The pictures get dropped, while every remaining part of the listing is copied exactly.

· · · ·

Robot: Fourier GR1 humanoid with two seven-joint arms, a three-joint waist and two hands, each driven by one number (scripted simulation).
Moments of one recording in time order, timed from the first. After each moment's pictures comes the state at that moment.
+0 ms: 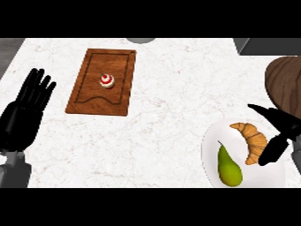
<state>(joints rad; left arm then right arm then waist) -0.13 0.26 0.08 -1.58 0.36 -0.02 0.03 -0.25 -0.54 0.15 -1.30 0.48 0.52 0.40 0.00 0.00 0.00</state>
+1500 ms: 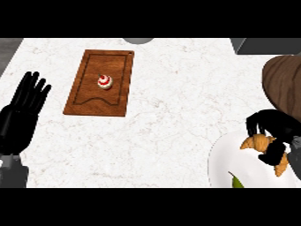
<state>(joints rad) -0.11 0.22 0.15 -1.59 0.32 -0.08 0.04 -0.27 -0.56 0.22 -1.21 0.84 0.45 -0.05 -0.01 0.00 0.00</state>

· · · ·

THE COMPLETED TASK:
Robot: Fourier GR1 humanoid with two seven-joint arms, a three-joint waist and two hands, each driven by one number (scripted simulation).
Moments of one recording in time order, timed from the first. After each moment's pictures comes the state at that moment.
+0 ms: 
<state>(joints rad; left arm then right arm then waist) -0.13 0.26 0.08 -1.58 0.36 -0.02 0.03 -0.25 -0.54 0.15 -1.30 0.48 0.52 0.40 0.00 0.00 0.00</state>
+1500 ms: 
<state>(joints rad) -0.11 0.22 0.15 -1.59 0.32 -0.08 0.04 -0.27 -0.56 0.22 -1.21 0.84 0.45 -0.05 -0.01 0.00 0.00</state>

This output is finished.